If this issue is safe to close now please do so.

Send feedback to Docker Community Slack channels #docker-for-mac or #docker-for-windows. /lifecycle stale

Habbie commented 5 years ago

Docker Desktop (Mac), Community, Version 2.0.0.3 (31259), Channel: stable, 8858db33c8, Engine: 18.09.2.

Issue still present.

dziemba commented 5 years ago

/remove-lifecycle stale

djs55 commented 5 years ago

@matthiasr thanks very much for the clear bug report and repro scripts.

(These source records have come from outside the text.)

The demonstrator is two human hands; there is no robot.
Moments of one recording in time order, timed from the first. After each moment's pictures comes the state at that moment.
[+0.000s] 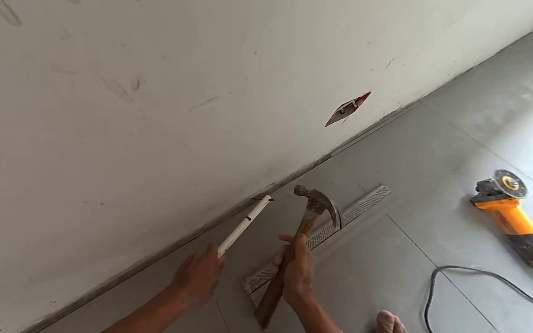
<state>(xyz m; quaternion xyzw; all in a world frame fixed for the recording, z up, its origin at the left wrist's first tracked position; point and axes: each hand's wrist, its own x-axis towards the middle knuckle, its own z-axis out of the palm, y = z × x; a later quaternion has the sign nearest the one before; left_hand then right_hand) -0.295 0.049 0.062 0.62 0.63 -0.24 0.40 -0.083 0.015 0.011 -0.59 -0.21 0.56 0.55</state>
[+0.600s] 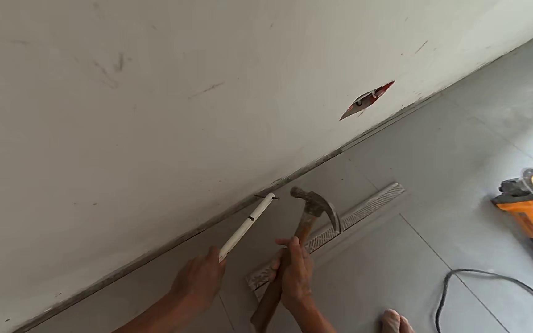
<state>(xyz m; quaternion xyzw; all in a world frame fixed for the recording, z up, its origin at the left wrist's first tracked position) -0.296 0.036 0.065 0.61 0.64 -0.24 0.41 -0.095 0.005 0.004 -0.57 -0.19 0.58 0.54</state>
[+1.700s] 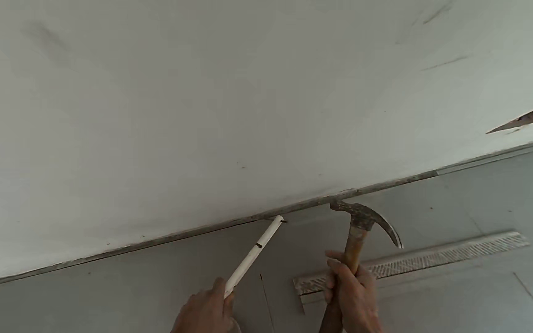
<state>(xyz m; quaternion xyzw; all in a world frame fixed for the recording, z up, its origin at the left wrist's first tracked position) -0.372 -0.072 0.075 0.47 0.71 -0.20 0.48 -0.098 0.008 0.014 -0.64 -0.30 0.59 0.39</state>
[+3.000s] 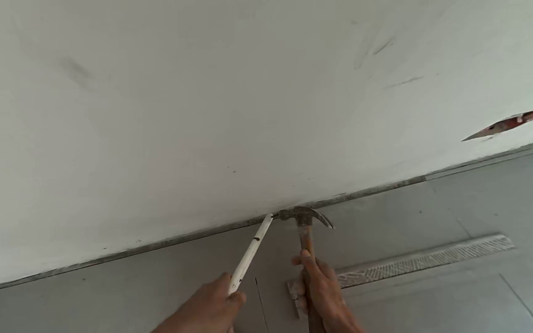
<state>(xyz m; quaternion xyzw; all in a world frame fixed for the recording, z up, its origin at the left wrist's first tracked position) -0.368 -0.033 0.112 0.32 0.68 -0.08 0.66 -0.124 0.015 0.021 -0.61 -0.28 0.71 0.23</state>
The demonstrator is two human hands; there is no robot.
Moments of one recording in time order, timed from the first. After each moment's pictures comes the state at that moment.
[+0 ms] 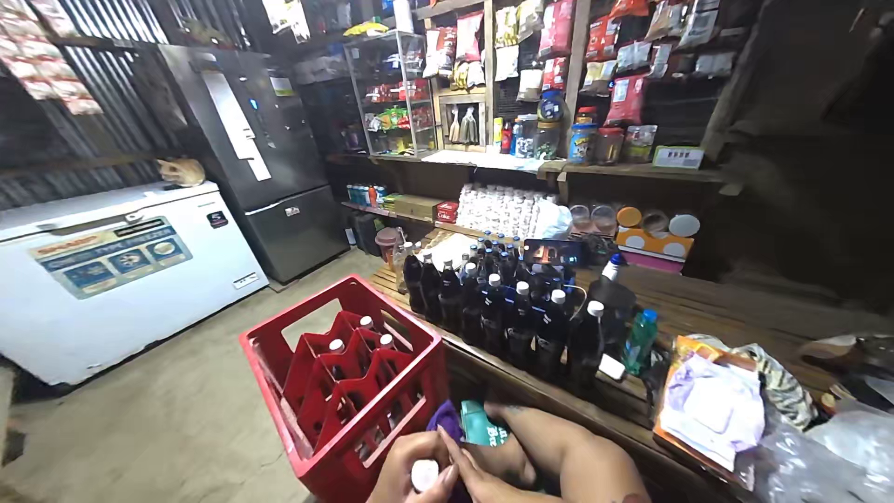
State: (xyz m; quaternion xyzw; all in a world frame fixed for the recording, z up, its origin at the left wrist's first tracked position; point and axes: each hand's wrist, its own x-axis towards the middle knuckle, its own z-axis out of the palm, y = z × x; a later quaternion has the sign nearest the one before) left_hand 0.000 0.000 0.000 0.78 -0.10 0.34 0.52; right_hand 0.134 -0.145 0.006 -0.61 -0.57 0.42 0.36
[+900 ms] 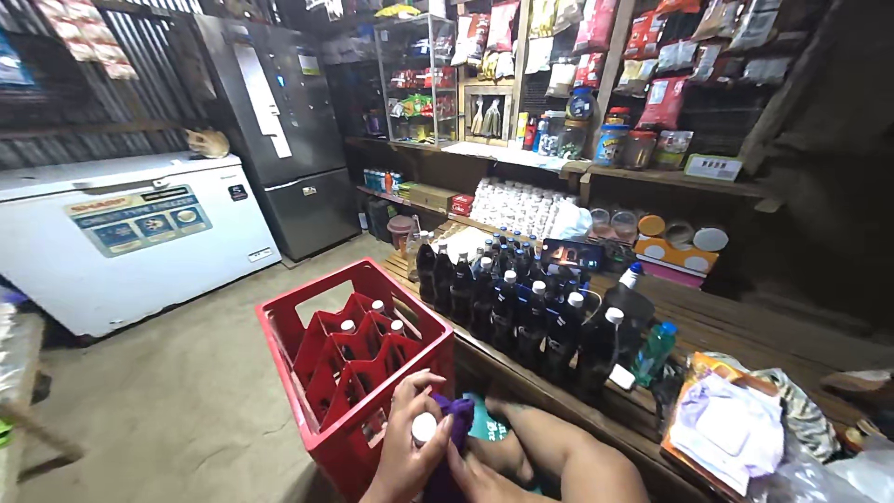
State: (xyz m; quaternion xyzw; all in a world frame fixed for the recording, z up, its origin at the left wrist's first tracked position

I believe the error is in the DNS forwarder inside https://github.com/moby/vpnkit so I've created a candidate fix and a unit test for it.

I'll keep you all informed of progress.

djs55 commented 5 years ago

There's a development build with the candidate fix in, if you'd like to try it: https://download-stage.docker.com/mac/edge/32461/Docker.dmg

When I try @dziemba 's example queries the UDP -> TCP fallback seems to work:

/ # dig SRV hugedns.test.dziemba.net
;; Truncated, retrying in TCP mode.
...
;; ANSWER SECTION:
hugedns.test.dziemba.net. 7 IN  SRV 0 5 8080 www404.xxxxxxxxxxxxxxxxxxxxxxxxxxxxxxxxxxxxxxxxxxxxxxxxxxx.example.com.
...

However I notice only 55 records are returned rather than 420. So I think the TCP fallback issue is fixed but there appears to be a separate issue about the total number of records returned.

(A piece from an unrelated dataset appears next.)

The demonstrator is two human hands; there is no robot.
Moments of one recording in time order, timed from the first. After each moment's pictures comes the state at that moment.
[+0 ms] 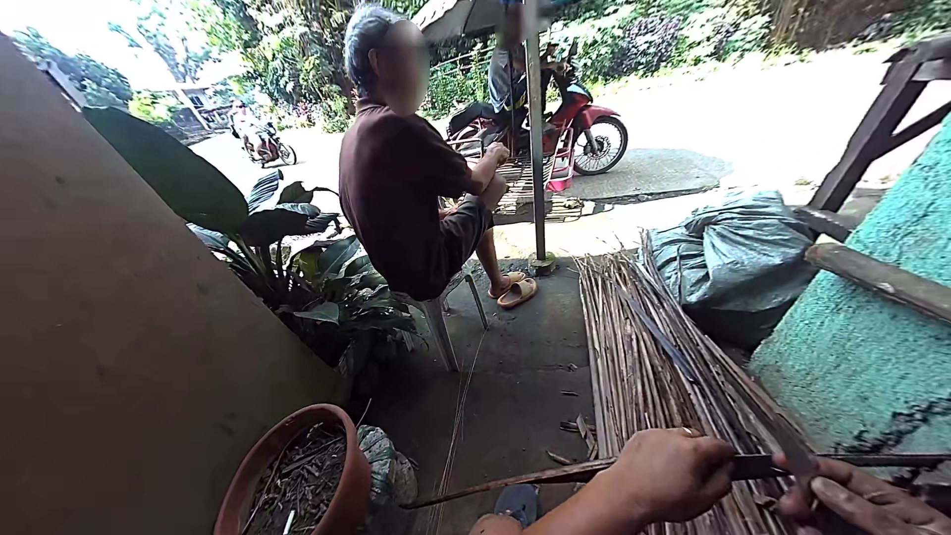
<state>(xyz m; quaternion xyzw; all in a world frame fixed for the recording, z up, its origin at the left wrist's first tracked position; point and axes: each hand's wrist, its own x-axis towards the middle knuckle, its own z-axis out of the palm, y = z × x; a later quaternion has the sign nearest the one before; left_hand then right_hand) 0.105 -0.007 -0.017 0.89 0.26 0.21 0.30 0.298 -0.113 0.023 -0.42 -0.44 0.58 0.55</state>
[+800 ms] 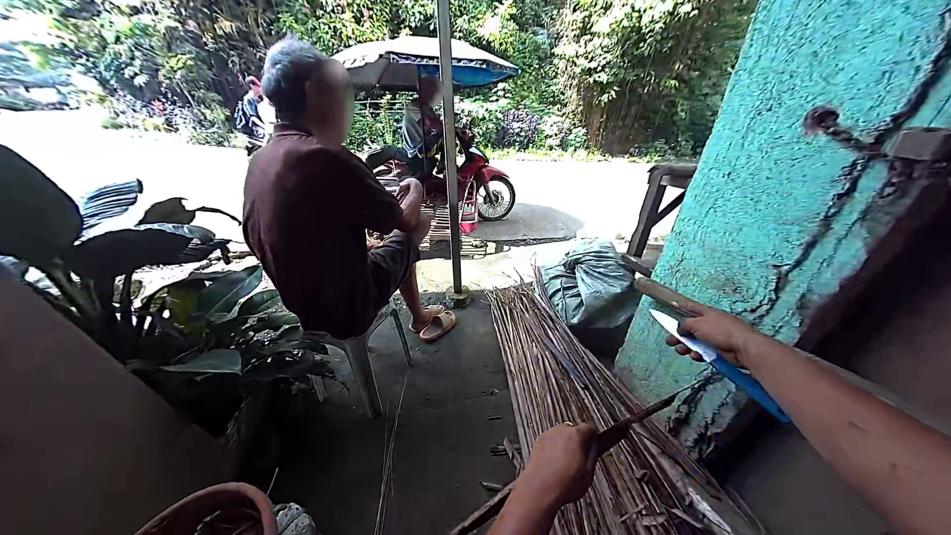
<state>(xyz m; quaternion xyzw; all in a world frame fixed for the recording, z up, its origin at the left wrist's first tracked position) 0.061 -0.009 -0.001 0.88 0.33 0.08 0.34 0.370 0.030 0.127 -0.79 -0.31 0.36 0.38</state>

Edited to add: The separate issue about the total number of records returned is Mac-specific. On Windows I see the full 420 records.

pievis commented 4 years ago

Error is still present to latest version and makes impossible to work with VPN settings, no workaround yet found that works. @djs55 sadly your build link is broken :(

details:

{
  "id": "750BBD41-DE00-4A94-B1AD-4B026218DE43",
  "date": "2020-11-10 19:52:06.008933 +0000 UTC",
  "os": "macOS 10.15.7",
  "os_label": "osx/10.15.x",
  "app_version": "2.5.0.1",
  "app_channel": "stable",
  "engine_version": "19.03.13",
  "compose_version": "1.27.4",
  "kubernetes_version": "v1.19.3",
  "credhelper_version": "0.6.3",
  "notary_version": "0.6.1",
  "vpnkit_version": "ea9dbeaf887f5dad8391f4a34d127501fb6bbf64",
  "hyperkit_version": "v0.20200224-44-gb54460"
}
kevinAlbs commented 3 months ago

I may be experiencing a related issue. When running SRV lookup in a Docker container with a host using Cloudflare WARP, results appear missing.

% warp-cli --version
warp-cli 2024.6.474.0
% docker run --rm -it alpine:3.19
/ # apk add --quiet bind-tools
/ # dig +short SRV _mongodb._tcp.test1.kevinalbs.com | wc -l
9

30 records are expected. When run on the host:

 dig +short SRV _mongodb._tcp.test1.kevinalbs.com | wc -l
      30

A packet capture on the container suggests the results are truncated, however the TC bit is not set.